1.4 As políticas públicas de acesso e permanência no ensino superior entre as décadas de 1990 e

1.4.1 As políticas educacionais de garantia de acesso e permanência no ensino superior nas instituições privadas: entre os governos FHC e Lula.

1.4.1.1 Fundo de Financiamento ao Estudante do Ensino Superior FIES

Apesar de o governo FHC defender a privatização de bens e serviços e estar alicerçado na ideologia neoliberal, havia grupos que objetivavam o fortalecimento de um Estado Social e que buscavam alternativas para a democratização do acesso ao ensino superior. Sendo assim, a partir da correlação de forças estabelecida entre as partes envolvidas no processo, de um lado os que defendiam a gratuidade e expansão do ensino superior público e do outro aqueles que defendiam o setor privado de educação superior, foi possível combinar os interesses mútuos de forma a garantir a coexistência de instituições públicas e privadas de ensino superior, porém, com forte incentivo à privatização da área. É interessante pensar que qualquer ação que visasse a expansão do acesso ao ensino superior teria suas bases alicerçadas em ações de fortalecimento das IES privadas e, também, de enfraquecimento das IFES ou mesmo de quaisquer ações que viessem a ser de responsabilidade do Estado. Sobre o exposto, Paula (2006, p. 134) traz que, em especial na década de 1990,

[...] com a crise fiscal do Estado em várias partes do mundo e o avanço do modelo neoliberal, começou a se dar um novo tipo de relação universidade- governo. O Estado vai retirando-se progressivamente do financiamento da mesma, adotando políticas de ajuste neoliberal. Nesse sentido a educação superior passa a ser concebida como serviço a ser vendido e comprado no mercado, deixando de ser vista como direito do cidadão e dever do Estado. Esta concepção, ditada sobretudo nos organismos internacionais, tais como OMC, Banco Mundial, FMI, dentre outros, tem exercido forte influência sobre o caso brasileiro, sendo a educação superior colocada numa relação estreita de custo/benefício, segundo uma ótica instrumental reducionista. Dessa forma, as políticas públicas para o ensino superior e de garantia de acesso a esse nível educacional, nesse período, foram fortemente conduzidas pela lógica neoliberal. O discurso e a prática relativos às políticas educacionais estiveram bastante afinados e revelaram a intensificação da parceria público/privada, com a propagação de cursos pagos de extensão e com a estreita relação entre fundações privadas e universidades públicas (CARVALHO, 2006,

p. 130). Nesse período, as políticas sociais e o Estado Social não eram incentivados. As políticas e programas criados nesse momento refletiam exatamente a concepção adotada pelo governo FHC, alicerçada na ideologia neoliberal. Indo ao encontro dos interesses desse governo, o FIES surge como reflexo dessa ideologia que permeava esse momento, tornando- se a principal alternativa para aqueles que desejavam graduar-se, mas não tinham condições financeiras imediatas para se manter no curso superior.

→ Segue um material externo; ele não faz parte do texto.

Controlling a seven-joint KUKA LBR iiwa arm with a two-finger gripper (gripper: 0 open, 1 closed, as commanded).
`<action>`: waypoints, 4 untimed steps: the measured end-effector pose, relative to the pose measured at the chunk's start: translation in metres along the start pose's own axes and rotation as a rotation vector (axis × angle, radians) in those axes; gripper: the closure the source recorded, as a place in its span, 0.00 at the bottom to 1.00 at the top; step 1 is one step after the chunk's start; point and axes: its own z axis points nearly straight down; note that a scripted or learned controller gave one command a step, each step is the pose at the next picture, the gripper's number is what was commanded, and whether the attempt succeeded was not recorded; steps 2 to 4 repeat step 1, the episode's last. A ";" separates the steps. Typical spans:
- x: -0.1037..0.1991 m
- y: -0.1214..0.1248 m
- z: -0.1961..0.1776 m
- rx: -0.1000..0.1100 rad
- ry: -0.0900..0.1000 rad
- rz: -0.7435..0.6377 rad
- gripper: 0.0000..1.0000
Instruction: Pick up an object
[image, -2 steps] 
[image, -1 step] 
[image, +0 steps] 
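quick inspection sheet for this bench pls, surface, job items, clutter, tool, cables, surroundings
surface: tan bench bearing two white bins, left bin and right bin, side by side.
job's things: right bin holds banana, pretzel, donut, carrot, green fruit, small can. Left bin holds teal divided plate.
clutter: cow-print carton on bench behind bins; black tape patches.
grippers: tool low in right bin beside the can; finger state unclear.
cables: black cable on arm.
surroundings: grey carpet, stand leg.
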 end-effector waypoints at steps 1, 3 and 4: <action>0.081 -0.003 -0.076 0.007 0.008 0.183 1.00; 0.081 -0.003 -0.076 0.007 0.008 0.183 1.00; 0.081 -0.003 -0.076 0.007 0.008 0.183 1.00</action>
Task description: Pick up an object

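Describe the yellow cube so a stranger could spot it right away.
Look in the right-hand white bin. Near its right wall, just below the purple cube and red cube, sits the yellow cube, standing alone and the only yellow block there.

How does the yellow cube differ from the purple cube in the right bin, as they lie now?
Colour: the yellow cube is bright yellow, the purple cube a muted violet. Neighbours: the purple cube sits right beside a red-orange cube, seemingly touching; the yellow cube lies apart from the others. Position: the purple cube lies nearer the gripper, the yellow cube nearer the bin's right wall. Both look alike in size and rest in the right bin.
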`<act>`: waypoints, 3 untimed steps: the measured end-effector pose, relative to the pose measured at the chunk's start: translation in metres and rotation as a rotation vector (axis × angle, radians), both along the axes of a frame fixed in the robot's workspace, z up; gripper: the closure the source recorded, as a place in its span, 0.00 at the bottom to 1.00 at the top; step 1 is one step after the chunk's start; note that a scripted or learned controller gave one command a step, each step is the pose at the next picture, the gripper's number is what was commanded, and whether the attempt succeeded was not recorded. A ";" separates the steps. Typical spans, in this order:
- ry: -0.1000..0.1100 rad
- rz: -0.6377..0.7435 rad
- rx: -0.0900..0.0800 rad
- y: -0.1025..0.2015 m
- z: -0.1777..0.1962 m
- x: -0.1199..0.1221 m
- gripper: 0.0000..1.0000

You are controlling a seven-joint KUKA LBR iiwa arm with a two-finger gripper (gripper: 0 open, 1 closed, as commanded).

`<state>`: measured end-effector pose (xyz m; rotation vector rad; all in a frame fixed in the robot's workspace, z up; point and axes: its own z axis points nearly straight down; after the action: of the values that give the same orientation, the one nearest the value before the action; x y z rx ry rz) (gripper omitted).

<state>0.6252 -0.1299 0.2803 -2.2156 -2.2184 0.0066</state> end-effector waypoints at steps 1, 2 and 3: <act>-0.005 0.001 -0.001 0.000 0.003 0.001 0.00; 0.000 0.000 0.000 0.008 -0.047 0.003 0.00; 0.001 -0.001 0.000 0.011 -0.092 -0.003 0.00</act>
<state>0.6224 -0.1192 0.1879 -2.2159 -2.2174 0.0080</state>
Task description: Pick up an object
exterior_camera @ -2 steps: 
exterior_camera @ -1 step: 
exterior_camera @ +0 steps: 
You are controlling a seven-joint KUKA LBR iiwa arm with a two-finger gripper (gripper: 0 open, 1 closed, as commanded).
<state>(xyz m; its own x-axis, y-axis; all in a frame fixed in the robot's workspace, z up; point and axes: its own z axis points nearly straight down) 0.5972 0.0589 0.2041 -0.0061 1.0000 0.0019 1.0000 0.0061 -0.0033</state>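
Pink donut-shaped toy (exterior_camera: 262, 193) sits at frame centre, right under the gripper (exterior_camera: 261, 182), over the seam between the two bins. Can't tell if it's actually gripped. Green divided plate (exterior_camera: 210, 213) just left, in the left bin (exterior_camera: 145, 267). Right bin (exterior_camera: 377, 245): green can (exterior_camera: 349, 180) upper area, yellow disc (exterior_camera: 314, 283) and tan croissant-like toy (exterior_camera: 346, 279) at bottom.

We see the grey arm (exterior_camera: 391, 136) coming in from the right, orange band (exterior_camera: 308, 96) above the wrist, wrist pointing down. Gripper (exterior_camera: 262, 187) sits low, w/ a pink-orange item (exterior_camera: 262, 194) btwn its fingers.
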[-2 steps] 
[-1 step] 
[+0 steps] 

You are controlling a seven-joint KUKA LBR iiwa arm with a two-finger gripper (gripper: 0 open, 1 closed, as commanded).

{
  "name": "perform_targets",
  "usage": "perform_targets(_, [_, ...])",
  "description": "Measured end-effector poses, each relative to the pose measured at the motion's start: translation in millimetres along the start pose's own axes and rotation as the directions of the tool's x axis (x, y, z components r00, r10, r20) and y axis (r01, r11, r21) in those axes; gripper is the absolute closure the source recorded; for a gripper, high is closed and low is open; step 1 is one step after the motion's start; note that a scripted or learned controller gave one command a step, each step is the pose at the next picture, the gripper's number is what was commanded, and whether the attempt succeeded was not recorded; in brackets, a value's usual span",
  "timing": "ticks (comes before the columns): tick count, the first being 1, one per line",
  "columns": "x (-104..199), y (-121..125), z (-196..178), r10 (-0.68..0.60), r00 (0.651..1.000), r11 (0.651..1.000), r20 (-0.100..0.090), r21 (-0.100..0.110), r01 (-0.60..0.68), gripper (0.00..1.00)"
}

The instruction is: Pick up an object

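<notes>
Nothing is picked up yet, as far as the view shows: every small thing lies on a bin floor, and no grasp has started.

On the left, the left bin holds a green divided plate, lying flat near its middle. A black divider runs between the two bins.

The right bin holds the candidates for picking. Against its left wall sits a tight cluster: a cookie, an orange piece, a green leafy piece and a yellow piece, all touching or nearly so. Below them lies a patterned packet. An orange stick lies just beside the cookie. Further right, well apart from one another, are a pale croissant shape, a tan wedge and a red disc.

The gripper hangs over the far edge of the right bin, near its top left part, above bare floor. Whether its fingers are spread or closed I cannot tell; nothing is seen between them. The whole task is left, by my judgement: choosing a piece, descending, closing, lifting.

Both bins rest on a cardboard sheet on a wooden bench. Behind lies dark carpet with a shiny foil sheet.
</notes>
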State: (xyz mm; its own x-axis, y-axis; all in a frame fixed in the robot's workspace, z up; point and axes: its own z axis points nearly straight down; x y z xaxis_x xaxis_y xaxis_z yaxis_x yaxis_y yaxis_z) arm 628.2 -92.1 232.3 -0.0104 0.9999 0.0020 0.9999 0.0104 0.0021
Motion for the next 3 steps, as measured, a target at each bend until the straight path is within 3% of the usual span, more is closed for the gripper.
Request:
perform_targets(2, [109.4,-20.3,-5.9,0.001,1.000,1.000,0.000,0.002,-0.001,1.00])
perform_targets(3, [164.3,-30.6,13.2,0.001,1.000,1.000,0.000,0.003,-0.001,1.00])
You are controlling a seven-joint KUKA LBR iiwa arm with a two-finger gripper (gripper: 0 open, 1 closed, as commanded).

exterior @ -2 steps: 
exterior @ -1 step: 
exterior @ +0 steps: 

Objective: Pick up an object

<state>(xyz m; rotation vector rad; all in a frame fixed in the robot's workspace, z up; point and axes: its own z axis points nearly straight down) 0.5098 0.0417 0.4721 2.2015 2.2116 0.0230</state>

O FIES foi, portanto, um instrumento criado objetivando compor a proposta do governo FHC de democratização da educação superior, indo ao encontro também da questão da ociosidade das vagas da rede privada (PINTO, 2004, p. 747). Naquele momento, a expansão do setor privado, apresentava resultados desagradáveis: excesso de vagas ociosas nas várias instituições privadas, ou por não preenchimento das mesmas no momento do vestibular, ou ainda por evasão. Sendo assim, o FIES foi um mecanismo de acesso ao ensino superior destinado aos graduandos das IES particulares de forma a financiar o curso daqueles que não apresentam condições econômicas para arcar com as mensalidades. Para tanto, o aluno deveria estar matriculado em uma IES particular inscrita no programa e o curso teria que ter passado por avaliação do MEC e deveria ter obtido resultado satisfatório nessa avaliação.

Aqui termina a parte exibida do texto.